* _EXERCISE INSTRUCTIONS_: When you transcribe the lines below, keep every word the same and leave the pictures behind.

──────────────────────────────

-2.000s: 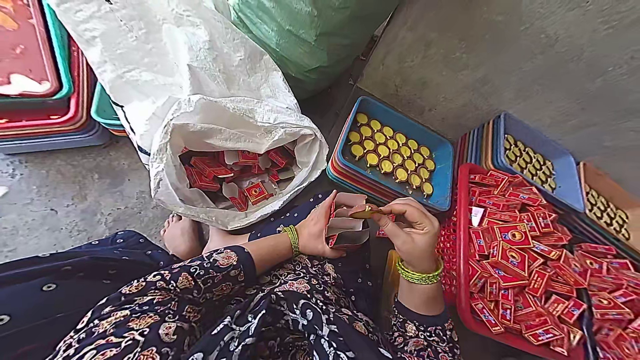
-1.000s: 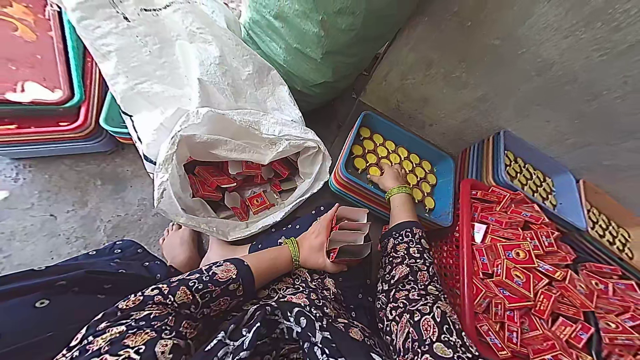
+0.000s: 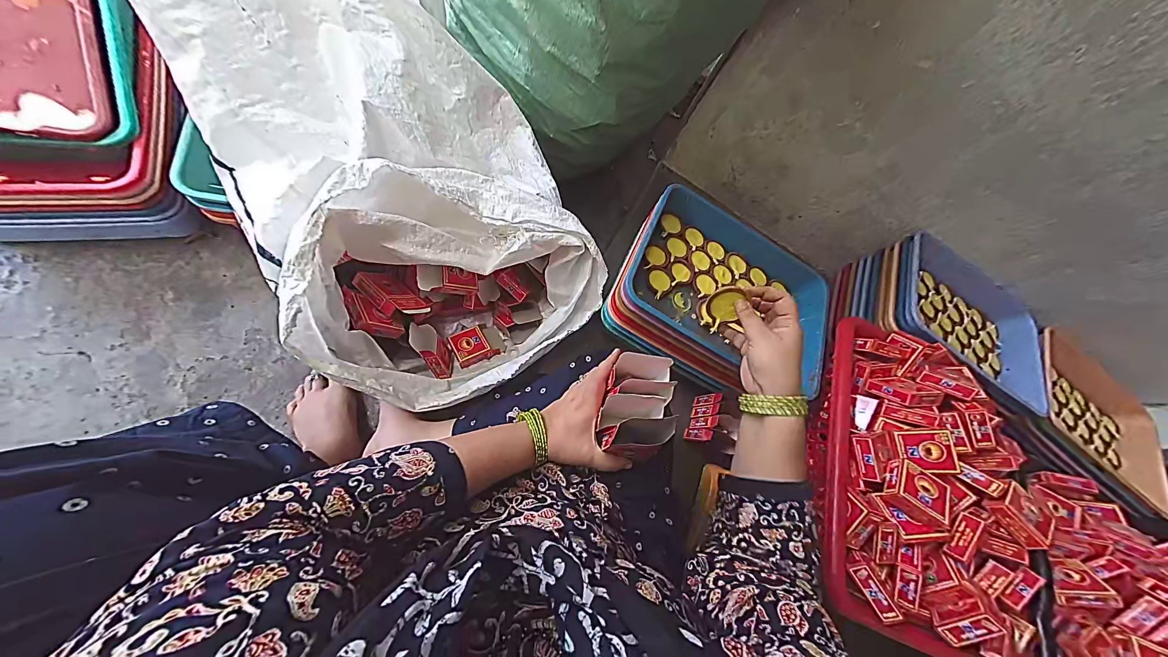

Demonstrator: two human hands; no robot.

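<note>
My left hand (image 3: 584, 415) grips several small red cardboard boxes (image 3: 639, 401) side by side, their flaps up and tops open. To its right, my right hand (image 3: 771, 338) pinches a round yellow-faced disc (image 3: 725, 307) with a brown rim, above a blue plastic tray (image 3: 808, 278). More yellow discs (image 3: 701, 260) lie in rows in that tray, which tops a stack. A white woven sack (image 3: 438, 196) gapes to the left of the tray, with red boxes (image 3: 388, 292) inside, some with flaps up. Several closed red boxes (image 3: 703, 417) sit beside the held ones.
At right, a red plastic basket (image 3: 832, 520) is heaped with closed red boxes. Behind it are a blue tray (image 3: 1004, 365) and an orange tray (image 3: 1131, 447) of discs. A green sack (image 3: 593, 73) stands at the back, by a concrete wall (image 3: 931, 128). Stacked trays (image 3: 100, 219) fill the upper left.
My right hand was down among the discs in the blue tray a second ago; now it is nearer me, holding a disc. My left hand keeps hold of the boxes.
</note>
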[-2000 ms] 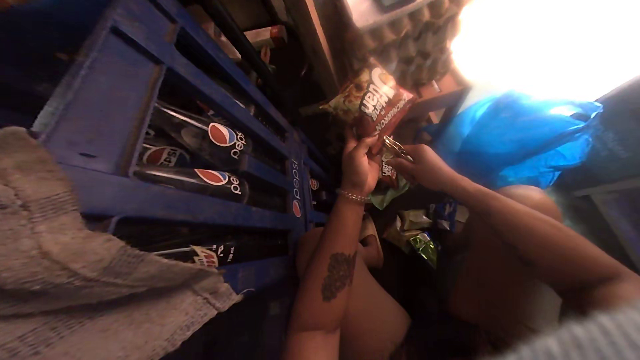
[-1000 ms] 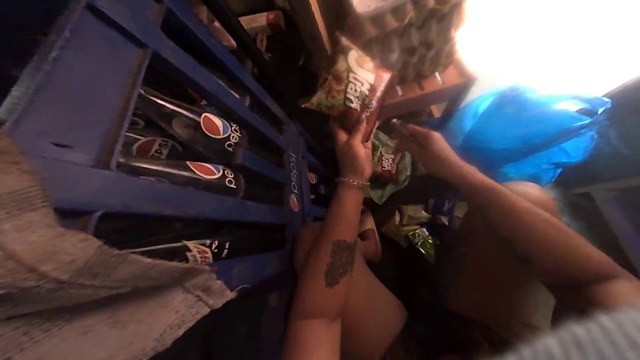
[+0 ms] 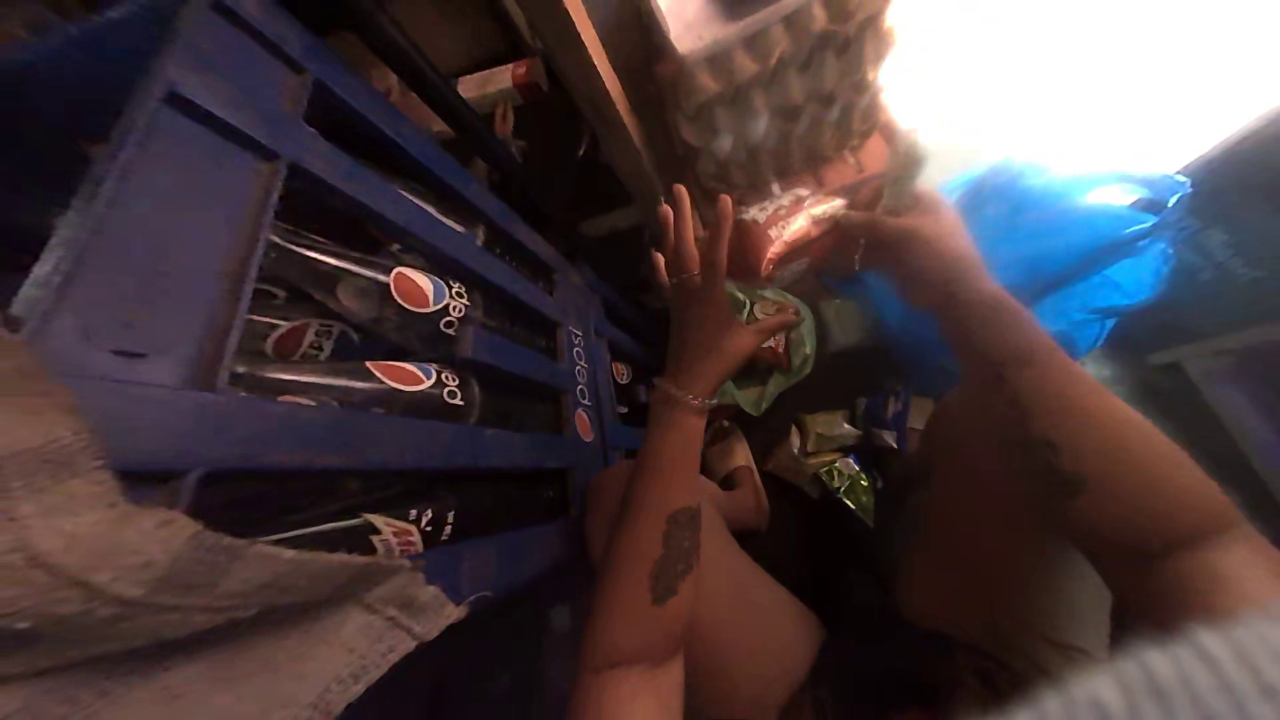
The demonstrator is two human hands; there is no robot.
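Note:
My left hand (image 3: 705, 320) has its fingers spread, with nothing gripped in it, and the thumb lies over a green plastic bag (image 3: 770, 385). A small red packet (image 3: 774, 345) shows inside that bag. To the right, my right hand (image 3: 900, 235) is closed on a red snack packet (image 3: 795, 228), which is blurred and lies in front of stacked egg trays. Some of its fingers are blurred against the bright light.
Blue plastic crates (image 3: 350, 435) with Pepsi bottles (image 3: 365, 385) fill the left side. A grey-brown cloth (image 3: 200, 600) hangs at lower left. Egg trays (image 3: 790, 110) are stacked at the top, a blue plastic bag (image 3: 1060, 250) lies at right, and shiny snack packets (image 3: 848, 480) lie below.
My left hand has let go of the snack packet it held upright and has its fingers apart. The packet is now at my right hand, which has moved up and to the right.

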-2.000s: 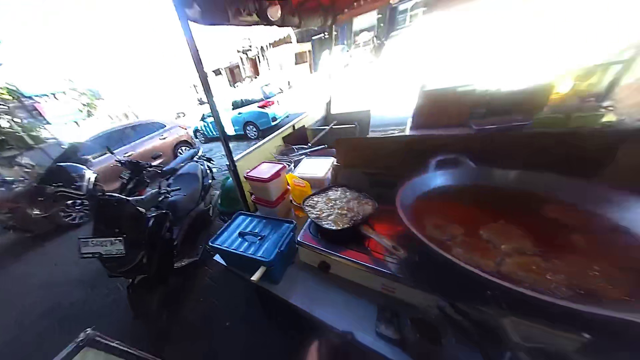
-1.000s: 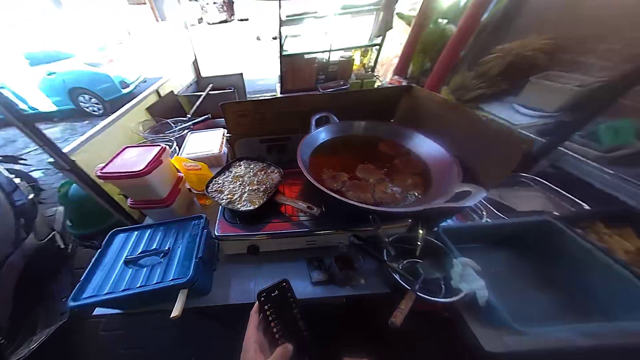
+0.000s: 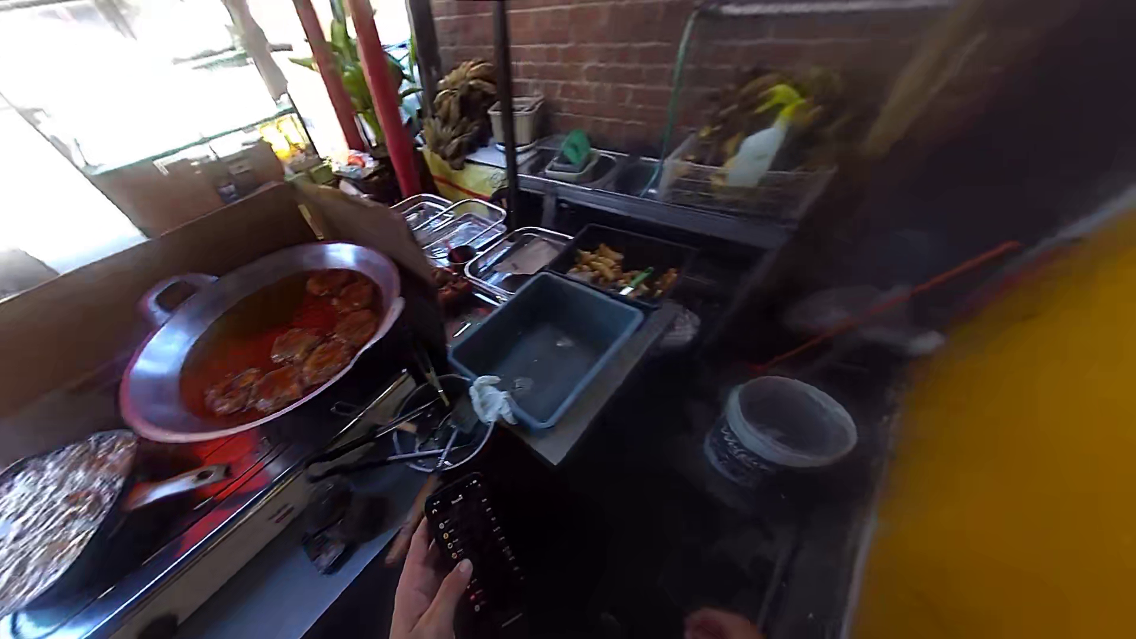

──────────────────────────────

* _EXERCISE RESPONSE_:
-2.000s: 
-1.000s: 
+0.000s: 

Demonstrator: two human hands; no robot.

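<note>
My left hand (image 3: 584, 415) grips several small red cardboard boxes (image 3: 639, 401) side by side, their flaps up and tops open. To its right, my right hand (image 3: 771, 338) pinches a round yellow-faced disc (image 3: 725, 307) with a brown rim, above a blue plastic tray (image 3: 808, 278). More yellow discs (image 3: 701, 260) lie in rows in that tray, which tops a stack. A white woven sack (image 3: 438, 196) gapes to the left of the tray, with red boxes (image 3: 388, 292) inside, some with flaps up. Several closed red boxes (image 3: 703, 417) sit beside the held ones.
At right, a red plastic basket (image 3: 832, 520) is heaped with closed red boxes. Behind it are a blue tray (image 3: 1004, 365) and an orange tray (image 3: 1131, 447) of discs. A green sack (image 3: 593, 73) stands at the back, by a concrete wall (image 3: 931, 128). Stacked trays (image 3: 100, 219) fill the upper left.
My right hand was down among the discs in the blue tray a second ago; now it is nearer me, holding a disc. My left hand keeps hold of the boxes.
</note>
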[-2000 ms] 
[-1000 ms] 
[+0 ms] 
The demonstrator is two human hands; there is no robot.
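Note:
My left hand (image 3: 705, 320) has its fingers spread, with nothing gripped in it, and the thumb lies over a green plastic bag (image 3: 770, 385). A small red packet (image 3: 774, 345) shows inside that bag. To the right, my right hand (image 3: 900, 235) is closed on a red snack packet (image 3: 795, 228), which is blurred and lies in front of stacked egg trays. Some of its fingers are blurred against the bright light.
Blue plastic crates (image 3: 350, 435) with Pepsi bottles (image 3: 365, 385) fill the left side. A grey-brown cloth (image 3: 200, 600) hangs at lower left. Egg trays (image 3: 790, 110) are stacked at the top, a blue plastic bag (image 3: 1060, 250) lies at right, and shiny snack packets (image 3: 848, 480) lie below.
My left hand has let go of the snack packet it held upright and has its fingers apart. The packet is now at my right hand, which has moved up and to the right.
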
-2.000s: 
-1.000s: 
+0.000s: 

The exercise is now finished.